# Senior AI/ML Engineer
We're looking for a Senior AI Engineer who is passionate about transforming healthcare through cutting-edge technology. In this role, you will make hands-on contributions to the design, development, and deployment of advanced Machine Learning (ML) and Natural Language Processing (NLP) solutions powering Patient Finder.
You'll work on high-impact initiatives including Generative AI, Named Entity Recognition and Linking (NER/NEL), multilingual NLP, and continuous learning on complex healthcare datasets. This is a unique opportunity to help define the future of AI in healthcare, with deep technical ownership and end-to-end responsibility for production-grade ML solutions.
## Key Responsibilities
- Design, build, and maintain robust, scalable ML and NLP solutions for production environments.
- Contribute hands-on to the codebase, implementing high-quality, production-ready AI systems.
- Collaborate closely with cross-functional engineering teams to ensure seamless integration of AI components with our search engine and data warehouse.
- Apply best practices in software engineering, including testing, observability, and CI/CD for ML systems.
- Support the internationalization and localization of NLP components across multiple languages.
- Work with the Product Owner and engineering stakeholders to translate business requirements into high-quality ML deliverables.
- Research, evaluate, and apply state-of-the-art NLP and ML methodologies.

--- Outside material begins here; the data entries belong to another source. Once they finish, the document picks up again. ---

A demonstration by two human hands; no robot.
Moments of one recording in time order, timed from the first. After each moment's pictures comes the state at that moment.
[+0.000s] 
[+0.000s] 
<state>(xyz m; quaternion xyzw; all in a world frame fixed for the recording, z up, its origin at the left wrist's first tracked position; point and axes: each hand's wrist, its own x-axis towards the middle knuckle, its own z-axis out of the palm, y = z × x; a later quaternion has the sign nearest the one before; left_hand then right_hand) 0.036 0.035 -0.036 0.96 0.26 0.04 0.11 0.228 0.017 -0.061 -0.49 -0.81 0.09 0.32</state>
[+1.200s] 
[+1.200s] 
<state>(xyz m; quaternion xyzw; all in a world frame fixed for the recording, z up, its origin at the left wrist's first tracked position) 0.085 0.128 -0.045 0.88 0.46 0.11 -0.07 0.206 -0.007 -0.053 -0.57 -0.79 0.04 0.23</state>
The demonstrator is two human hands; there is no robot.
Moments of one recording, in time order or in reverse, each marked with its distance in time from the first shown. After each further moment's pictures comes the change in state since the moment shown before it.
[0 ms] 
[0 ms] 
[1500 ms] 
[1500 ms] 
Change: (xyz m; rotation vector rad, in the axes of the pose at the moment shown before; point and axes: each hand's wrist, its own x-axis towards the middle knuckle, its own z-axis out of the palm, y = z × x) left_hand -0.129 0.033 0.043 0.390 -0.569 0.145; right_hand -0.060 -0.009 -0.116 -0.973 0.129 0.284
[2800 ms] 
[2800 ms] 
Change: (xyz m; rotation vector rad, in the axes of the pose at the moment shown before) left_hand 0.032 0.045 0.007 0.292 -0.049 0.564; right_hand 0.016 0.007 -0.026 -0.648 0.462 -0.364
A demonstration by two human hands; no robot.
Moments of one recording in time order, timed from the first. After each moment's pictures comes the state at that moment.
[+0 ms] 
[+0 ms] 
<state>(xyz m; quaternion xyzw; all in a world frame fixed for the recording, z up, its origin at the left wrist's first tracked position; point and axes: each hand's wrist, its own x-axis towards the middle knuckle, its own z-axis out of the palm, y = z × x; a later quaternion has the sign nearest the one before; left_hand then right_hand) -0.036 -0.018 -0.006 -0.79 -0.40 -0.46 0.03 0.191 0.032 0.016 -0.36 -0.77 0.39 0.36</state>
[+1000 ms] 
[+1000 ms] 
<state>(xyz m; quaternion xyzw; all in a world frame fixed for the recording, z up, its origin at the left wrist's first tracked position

- Share expertise with peers, contribute to knowledge-sharing sessions, and informally mentor junior engineers.
## Requirements
- 6+ years of industry experience in AI/NLP, with a strong track record of delivering production-grade solutions.
- Strong proficiency in Python for ML and NLP; experience with Go, Rust, or Java is a plus.
- Solid software engineering fundamentals and experience integrating ML systems into large-scale production environments.
- Deep expertise in supervised and unsupervised learning, deep learning, and NLP.
- Experience deploying, monitoring, and maintaining production ML/NLP systems.
- Ability to clearly communicate complex technical concepts to cross-functional teams.
- Strategic mindset for data science product planning under uncertainty.
- Holistic understanding of end-to-end ML pipelines within broader system architectures.
- Strong problem-solving and critical thinking skills.